Abstract 2439: Visually-Guided Pulmonary Vein Isolation Using a Balloon Ablation Catheter to Treat Patients with Paroxysmal Atrial Fibrillation: One-Year Clincial Outcome Following a Single Ablation Procedure
Introduction: During AF catheter ablation, placing contiguous point ablation lesions to electrically isolate the PVs can be technically challenging. A novel balloon catheter (EAS, Endoscopic Ablation System, Cardiofocus, Inc.) which utilizes an endoscope for real-time visualization of the LA-PV junction and adjustable arcs of ablative light energy was used to isolate the PVs. This report details the one-year follow-up results after a single treatment.
Methods: In this three-center study, 30 patients with a history of symptomatic drug-resistant paroxysmal AF were studied: Sex: M/F = 26/4 (87%/13%); Age 53 ± 11 years (28 –73); AF duration: 6.0±4.9 years (range 0.4 –24.1); LA diameter: 4.3±0.5 cm (range 3.1– 4.9); LVEF 67.6±8.9% (range 45– 86). PV isolation using the EAS was confirmed using a circular mapping catheter. There were no exclusion criteria related to PV shape/number.

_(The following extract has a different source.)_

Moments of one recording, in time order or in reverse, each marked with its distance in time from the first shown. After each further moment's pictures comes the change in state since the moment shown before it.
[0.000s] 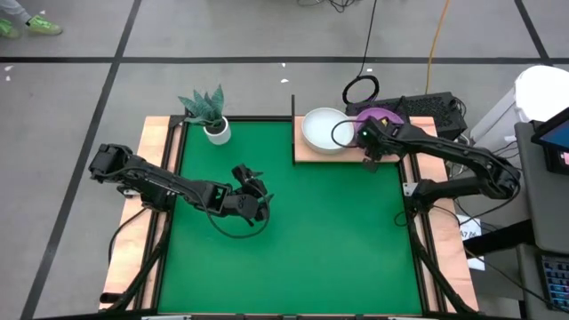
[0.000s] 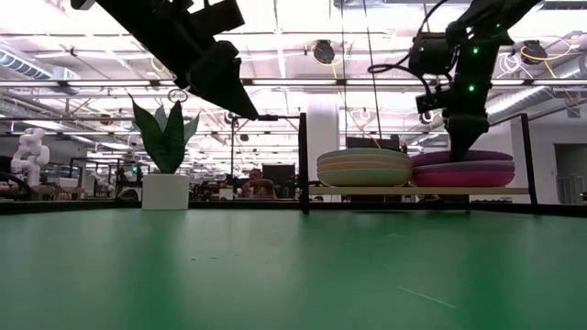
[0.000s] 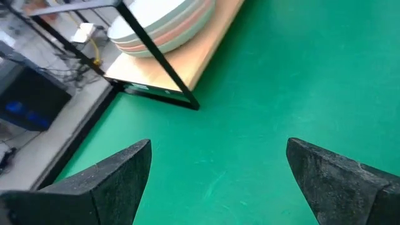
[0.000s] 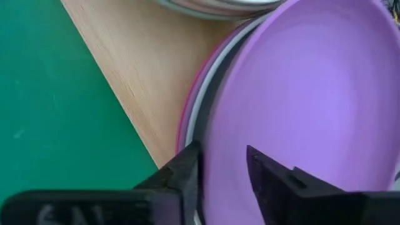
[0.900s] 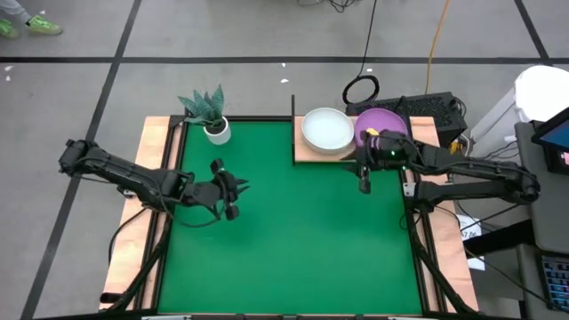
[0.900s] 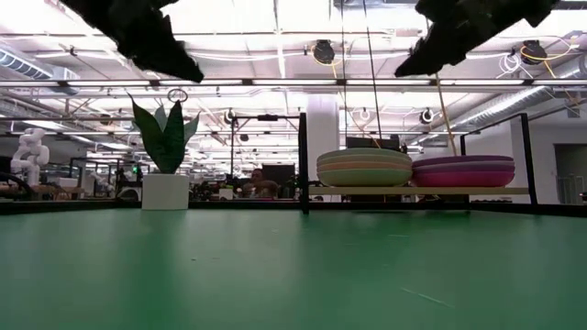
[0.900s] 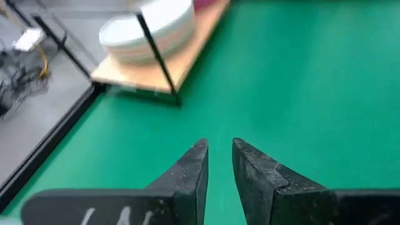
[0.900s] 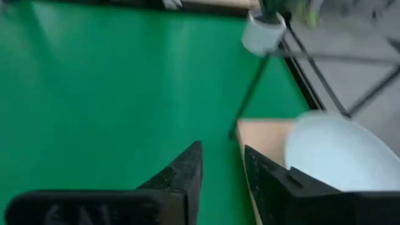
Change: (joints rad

Results: Electrical PV isolation was achieved in 91% (105/116) of the targeted PVs. An average of 14 energy deliveries/PV were delivered (range 2– 40). There was no significant PV stenosis. There were three primary adverse events. Following a 90-day blanking period, 70% (21/30) of patients were free from symptomatic AF episodes >1 min at 6-month follow-up, and 67% (20/30) were free from symptomatic AF episodes lasting >1 minute through one-year follow-up. Two treatment success were on AADs for indications other than AF. An examination of the treatment failures was conducted. There were no differences between chronic treatment successes and failures in sex (p=0.56), age (p=0.22), EF (p=1.0), LA diameter (p=0.70), years of AF (p=0.30) and acute PV isolation of all PVs versus less than all PVs (p=0.66). Most treatment ``failures” did not require repeat AF ablation due to minimal symptoms. One underwent subsequent RF ablation for AF in follow-up; PV reconnections were noted.
Conclusions: A single treament with the visually-guided EAS ablation system appears feasible, safe and efficacious to treat patients with paroxysmal AF.